PROBLEM TO SOLVE: Working from the records below, repeat exactly the lines starting at the line that contains "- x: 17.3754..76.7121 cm" and ending at the line that contains "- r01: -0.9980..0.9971", inclusive.

PROVIDED DATA:
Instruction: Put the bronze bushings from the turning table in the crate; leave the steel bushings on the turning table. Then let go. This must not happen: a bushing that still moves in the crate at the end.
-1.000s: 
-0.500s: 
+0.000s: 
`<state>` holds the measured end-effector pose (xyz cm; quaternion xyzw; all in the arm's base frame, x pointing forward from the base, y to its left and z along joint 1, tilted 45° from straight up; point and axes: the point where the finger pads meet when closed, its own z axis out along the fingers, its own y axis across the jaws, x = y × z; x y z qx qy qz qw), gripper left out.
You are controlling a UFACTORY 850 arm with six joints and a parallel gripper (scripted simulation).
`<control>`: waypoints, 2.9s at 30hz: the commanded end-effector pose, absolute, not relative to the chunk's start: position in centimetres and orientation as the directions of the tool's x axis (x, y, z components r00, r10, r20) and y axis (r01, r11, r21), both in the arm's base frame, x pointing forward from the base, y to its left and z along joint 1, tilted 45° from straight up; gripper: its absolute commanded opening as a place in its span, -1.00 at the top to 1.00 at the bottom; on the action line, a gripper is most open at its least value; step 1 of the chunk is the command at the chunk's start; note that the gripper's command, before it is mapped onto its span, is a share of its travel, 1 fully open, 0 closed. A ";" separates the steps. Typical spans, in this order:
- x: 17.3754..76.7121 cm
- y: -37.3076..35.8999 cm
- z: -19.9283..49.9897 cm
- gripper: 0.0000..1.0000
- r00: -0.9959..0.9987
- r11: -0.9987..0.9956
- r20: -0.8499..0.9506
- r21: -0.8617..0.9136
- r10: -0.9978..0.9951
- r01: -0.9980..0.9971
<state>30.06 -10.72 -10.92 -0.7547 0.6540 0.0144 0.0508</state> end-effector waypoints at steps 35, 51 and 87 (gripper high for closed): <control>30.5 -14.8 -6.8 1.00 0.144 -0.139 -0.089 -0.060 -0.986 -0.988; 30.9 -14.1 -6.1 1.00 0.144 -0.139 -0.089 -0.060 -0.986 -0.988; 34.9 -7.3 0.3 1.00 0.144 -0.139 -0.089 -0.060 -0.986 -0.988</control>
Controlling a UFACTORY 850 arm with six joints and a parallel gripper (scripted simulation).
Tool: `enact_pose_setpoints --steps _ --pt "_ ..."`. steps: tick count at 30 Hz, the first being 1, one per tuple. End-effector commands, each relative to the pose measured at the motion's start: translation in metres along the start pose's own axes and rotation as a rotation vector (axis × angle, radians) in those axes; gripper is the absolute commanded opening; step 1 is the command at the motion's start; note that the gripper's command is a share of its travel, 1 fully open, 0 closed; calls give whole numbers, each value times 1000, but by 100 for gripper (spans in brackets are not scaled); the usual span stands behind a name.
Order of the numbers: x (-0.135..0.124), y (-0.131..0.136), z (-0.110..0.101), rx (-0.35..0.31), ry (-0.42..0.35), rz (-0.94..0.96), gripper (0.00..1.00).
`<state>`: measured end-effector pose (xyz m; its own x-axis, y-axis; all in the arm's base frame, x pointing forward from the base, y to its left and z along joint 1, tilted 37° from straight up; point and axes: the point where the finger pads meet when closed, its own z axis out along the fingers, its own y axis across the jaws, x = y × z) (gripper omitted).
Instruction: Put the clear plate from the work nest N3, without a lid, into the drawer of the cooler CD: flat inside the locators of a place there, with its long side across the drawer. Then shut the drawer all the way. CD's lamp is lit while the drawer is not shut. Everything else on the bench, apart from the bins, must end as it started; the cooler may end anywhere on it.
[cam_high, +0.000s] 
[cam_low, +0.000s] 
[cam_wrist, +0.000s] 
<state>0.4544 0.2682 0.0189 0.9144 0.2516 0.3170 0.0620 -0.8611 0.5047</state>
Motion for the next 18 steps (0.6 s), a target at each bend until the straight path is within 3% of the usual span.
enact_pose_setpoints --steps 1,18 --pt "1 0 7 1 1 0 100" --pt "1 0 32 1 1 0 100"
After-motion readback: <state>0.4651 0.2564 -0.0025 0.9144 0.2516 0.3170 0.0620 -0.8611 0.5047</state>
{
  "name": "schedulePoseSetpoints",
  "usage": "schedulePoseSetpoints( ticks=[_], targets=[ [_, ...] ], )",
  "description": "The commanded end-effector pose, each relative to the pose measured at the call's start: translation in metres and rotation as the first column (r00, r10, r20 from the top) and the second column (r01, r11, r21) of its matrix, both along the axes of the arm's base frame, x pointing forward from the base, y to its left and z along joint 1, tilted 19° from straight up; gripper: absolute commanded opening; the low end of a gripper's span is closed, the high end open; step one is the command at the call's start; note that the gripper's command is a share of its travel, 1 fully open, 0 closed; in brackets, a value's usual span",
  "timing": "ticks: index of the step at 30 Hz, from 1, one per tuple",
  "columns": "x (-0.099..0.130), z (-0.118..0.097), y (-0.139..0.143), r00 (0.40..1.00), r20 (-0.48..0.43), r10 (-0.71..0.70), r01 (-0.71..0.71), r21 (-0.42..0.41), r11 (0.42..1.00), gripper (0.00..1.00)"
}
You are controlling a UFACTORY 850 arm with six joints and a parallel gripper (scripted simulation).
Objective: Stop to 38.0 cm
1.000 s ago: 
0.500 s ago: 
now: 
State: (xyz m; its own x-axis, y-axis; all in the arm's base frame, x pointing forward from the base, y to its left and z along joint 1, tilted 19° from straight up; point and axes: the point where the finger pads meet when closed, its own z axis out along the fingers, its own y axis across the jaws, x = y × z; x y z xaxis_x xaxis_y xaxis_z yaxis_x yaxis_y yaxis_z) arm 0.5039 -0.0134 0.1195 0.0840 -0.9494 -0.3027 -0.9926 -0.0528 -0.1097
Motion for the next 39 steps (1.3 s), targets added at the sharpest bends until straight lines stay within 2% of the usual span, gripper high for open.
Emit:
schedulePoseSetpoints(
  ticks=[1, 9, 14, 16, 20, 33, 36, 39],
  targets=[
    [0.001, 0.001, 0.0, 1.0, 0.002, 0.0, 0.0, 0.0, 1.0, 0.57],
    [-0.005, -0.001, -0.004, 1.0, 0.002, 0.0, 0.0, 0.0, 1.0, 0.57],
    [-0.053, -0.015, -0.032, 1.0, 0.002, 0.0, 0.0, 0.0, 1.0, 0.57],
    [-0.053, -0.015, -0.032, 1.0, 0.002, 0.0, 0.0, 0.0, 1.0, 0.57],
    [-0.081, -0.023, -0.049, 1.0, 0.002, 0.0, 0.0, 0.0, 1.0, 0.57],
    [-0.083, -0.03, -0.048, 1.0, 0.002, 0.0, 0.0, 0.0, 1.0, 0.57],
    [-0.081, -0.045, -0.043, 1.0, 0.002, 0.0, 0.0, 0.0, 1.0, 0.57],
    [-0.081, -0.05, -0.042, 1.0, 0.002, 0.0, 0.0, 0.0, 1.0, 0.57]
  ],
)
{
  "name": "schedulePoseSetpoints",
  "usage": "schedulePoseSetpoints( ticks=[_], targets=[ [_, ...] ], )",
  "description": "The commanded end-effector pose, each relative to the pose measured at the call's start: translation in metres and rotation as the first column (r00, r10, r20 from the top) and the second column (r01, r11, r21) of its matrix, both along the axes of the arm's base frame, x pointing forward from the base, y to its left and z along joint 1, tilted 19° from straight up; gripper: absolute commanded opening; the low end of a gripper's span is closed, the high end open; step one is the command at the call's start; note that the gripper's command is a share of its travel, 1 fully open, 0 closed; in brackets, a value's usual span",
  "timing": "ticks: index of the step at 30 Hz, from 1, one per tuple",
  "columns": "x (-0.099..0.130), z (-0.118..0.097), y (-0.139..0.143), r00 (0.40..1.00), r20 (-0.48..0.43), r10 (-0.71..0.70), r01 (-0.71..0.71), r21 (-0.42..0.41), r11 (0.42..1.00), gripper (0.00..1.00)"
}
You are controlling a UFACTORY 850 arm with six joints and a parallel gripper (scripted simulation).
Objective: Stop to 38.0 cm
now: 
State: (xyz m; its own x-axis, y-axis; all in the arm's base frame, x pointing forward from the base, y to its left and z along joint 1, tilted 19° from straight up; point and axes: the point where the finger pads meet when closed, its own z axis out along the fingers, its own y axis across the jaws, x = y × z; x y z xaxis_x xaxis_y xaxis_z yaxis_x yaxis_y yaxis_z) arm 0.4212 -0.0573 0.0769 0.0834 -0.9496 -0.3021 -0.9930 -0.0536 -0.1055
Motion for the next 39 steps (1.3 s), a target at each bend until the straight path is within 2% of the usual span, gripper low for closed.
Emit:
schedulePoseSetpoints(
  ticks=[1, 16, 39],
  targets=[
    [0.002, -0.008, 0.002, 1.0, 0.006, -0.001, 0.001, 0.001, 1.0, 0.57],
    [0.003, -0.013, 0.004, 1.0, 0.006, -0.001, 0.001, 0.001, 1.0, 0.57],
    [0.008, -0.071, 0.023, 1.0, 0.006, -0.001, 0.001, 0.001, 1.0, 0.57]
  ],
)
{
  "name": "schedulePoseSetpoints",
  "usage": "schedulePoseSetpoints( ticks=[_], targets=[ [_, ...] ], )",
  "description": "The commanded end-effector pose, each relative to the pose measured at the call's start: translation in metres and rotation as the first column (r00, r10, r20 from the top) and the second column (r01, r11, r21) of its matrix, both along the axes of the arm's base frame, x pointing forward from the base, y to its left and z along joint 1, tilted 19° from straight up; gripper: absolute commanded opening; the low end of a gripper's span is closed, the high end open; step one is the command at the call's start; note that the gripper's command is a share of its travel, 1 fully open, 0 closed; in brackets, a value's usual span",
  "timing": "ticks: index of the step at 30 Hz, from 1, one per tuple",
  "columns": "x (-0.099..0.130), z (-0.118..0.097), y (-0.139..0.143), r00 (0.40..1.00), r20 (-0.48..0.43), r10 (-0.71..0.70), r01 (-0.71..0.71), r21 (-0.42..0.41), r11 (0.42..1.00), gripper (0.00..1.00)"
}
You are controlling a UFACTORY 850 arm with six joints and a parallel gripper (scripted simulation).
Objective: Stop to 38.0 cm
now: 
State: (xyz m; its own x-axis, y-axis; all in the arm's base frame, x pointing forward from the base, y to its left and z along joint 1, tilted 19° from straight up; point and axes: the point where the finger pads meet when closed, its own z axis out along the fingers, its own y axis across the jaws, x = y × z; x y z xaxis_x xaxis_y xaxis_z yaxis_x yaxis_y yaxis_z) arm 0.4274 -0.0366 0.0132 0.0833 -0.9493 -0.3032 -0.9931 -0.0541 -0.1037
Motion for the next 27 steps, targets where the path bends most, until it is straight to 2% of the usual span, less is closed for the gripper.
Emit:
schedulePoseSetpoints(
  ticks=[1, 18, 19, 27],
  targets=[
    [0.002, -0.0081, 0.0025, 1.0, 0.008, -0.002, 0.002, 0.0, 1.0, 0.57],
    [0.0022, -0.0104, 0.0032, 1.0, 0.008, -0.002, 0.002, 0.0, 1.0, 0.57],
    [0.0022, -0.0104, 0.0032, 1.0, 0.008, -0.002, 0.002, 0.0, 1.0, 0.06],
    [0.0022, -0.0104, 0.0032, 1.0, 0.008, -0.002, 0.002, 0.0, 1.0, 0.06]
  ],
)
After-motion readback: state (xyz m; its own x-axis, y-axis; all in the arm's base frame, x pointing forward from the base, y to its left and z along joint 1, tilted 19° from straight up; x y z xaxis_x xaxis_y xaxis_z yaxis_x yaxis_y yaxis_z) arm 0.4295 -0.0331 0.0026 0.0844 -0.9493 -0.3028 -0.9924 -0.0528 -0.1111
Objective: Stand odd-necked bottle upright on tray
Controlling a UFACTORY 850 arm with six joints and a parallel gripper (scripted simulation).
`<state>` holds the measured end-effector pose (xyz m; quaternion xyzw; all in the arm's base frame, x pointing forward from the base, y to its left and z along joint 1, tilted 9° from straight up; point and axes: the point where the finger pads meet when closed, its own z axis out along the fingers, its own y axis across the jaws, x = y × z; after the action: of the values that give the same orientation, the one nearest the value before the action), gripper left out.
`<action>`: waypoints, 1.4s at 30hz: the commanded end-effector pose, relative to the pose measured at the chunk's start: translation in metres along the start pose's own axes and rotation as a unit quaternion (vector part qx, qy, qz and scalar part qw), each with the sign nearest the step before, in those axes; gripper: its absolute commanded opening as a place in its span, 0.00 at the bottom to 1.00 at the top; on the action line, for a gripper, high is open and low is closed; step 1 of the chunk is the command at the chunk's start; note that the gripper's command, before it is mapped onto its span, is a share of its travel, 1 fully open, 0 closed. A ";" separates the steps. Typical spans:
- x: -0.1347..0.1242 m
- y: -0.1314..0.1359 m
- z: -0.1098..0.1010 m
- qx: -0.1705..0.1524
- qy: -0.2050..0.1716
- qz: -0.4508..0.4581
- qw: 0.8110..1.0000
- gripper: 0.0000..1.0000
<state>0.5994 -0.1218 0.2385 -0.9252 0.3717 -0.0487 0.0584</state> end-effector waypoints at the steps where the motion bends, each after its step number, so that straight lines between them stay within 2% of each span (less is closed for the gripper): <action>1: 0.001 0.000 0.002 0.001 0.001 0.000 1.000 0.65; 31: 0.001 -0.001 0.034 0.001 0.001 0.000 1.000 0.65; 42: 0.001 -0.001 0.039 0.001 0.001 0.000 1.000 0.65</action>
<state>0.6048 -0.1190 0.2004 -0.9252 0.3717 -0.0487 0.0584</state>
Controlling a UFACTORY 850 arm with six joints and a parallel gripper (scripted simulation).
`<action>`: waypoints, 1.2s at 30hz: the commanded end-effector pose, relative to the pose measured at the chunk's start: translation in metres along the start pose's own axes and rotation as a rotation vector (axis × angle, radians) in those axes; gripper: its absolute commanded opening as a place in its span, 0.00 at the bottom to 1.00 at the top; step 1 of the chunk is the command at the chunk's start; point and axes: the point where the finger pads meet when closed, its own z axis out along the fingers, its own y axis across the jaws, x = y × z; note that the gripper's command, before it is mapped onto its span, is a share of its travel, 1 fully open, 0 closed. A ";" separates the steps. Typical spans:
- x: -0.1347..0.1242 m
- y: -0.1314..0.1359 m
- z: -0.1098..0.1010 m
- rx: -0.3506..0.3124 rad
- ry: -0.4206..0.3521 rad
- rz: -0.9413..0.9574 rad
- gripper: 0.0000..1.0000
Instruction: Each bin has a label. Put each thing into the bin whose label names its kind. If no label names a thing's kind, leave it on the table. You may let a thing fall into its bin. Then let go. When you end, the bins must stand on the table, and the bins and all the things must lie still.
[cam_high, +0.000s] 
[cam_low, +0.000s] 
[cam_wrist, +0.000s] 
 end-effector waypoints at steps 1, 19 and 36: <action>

WRITTEN RESPONSE:
- x: 17.3754..76.7121 cm
- y: -37.3076..35.8999 cm
- z: -19.9283..49.9897 cm
- gripper: 0.0000..1.0000
- r00: -0.9959..0.9987
- r11: -0.9987..0.9956
- r20: -0.8499..0.9506
- r21: -0.8617..0.9136
- r10: -0.9978..0.9951
- r01: -0.9980..0.9971

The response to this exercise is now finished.